You have confidence threshold set to 200, in the example it's set to 255, which is more susceptible to false results, noise.

Steven

Hi @derrell ,

Thank you for sharing this. I will check with the team and circle back with you as soon as I can.

Best,
Steven

derrell

Thanks! Appreciate it.

Derrell

derrell

Ah, very useful information. I'll update my app accordingly. Thank you @GergelySzabolcs.

That said, I was getting accurate results with this app (with the kludge, and maybe I had few 0's in my average). It's the depth information associated with yolo-detected objects in my example #26 tests that are consistently too high. Any idea what could be causing that? Am I providing an invalid configuration somehow?

I'd be happy to help search for the cause of this problem but I've been unable to find the code that runs internally on the Oak-D on github. Is it available for viewing?

Thanks again,

Derrell

Brandon

Hi derrell ,

Sorry I meant to circle back on this. I think it's the alignment between RGB and depth that's the problem here. So we have an alignment in the works, see here: https://github.com/luxonis/depthai-core/pull/82/commits/f22ca12afef085464f6ab5bbe5b60b7ee3b00252

So right now when you run neural inference on the RGB camera, and then pull the depth, the depth will be offset in the grayscale, probably pulling from the floor.

So when this alignment capability is out, it will realign the depth to fit in the world view of the RGB. See below:
View from the right:

View from the RGB (center):

View from the left:

(from here: https://github.com/luxonis/depthai/issues/284#issuecomment-797098831)

In the meantime, if you run the object detector from the right camera, that will produce a result that is exactly aligned with the depth.

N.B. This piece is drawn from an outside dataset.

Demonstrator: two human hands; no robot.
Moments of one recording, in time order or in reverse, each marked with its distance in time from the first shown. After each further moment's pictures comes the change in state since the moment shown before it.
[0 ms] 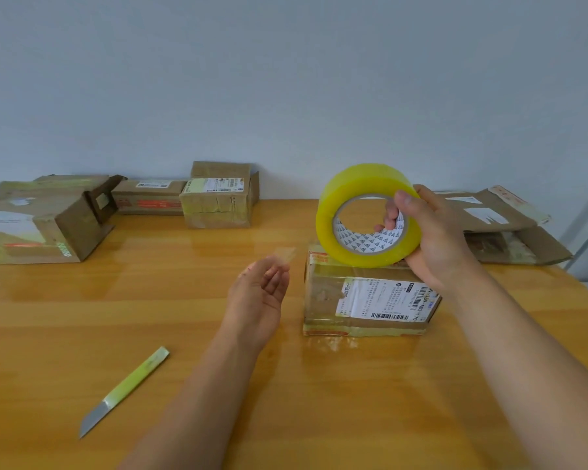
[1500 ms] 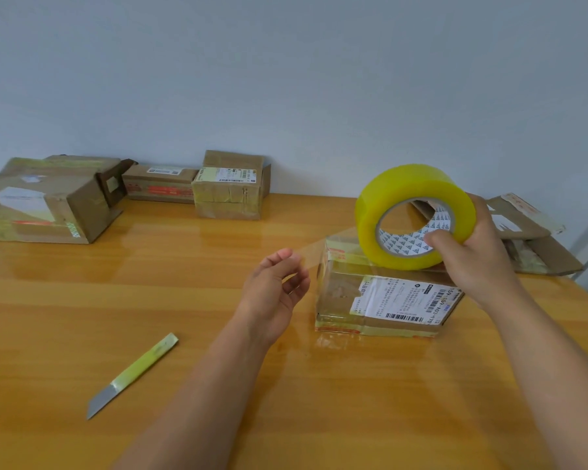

I think then you will see the proper location. I could be missing something though as I'm quickly chiming in here and may have misunderstood or missed a point.

Thoughts?

Thanks,
Brandon

derrell

Thank you very much! I will try with right camera, and await the alignment fix to be merged.

Derrell

Brandon

Thank you!
I think this is not good to try. I'm going to give it a try today:
https://github.com/luxonis/depthai-python/pull/147/commits/653ba10b9a3865ee3ed2dc6593e4888b5c5fe03a

Brandon

Yes, it is initially working:

We still need to implement temporal sync (so you'll see offset as you/the object moves). We also need to vectorize the alignment code, which will bring the FPS up. It's currently only a couple frames a second, and vectorizing should get it up around 10x this or so.